Count, in the listing that follows, every line containing the word "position". Give the number by itself.

=== Begin Enclosure ===

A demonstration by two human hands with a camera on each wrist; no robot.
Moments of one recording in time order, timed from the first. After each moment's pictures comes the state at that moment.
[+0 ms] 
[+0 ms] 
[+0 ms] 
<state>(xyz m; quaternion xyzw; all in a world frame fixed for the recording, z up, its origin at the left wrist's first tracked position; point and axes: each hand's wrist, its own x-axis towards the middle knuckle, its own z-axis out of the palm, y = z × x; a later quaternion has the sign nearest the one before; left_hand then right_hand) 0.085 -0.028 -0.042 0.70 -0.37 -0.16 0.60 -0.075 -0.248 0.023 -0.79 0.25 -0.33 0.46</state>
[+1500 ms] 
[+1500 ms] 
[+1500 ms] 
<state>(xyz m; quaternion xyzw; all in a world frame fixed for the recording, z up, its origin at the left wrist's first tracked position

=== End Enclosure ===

Answer to the exercise: 2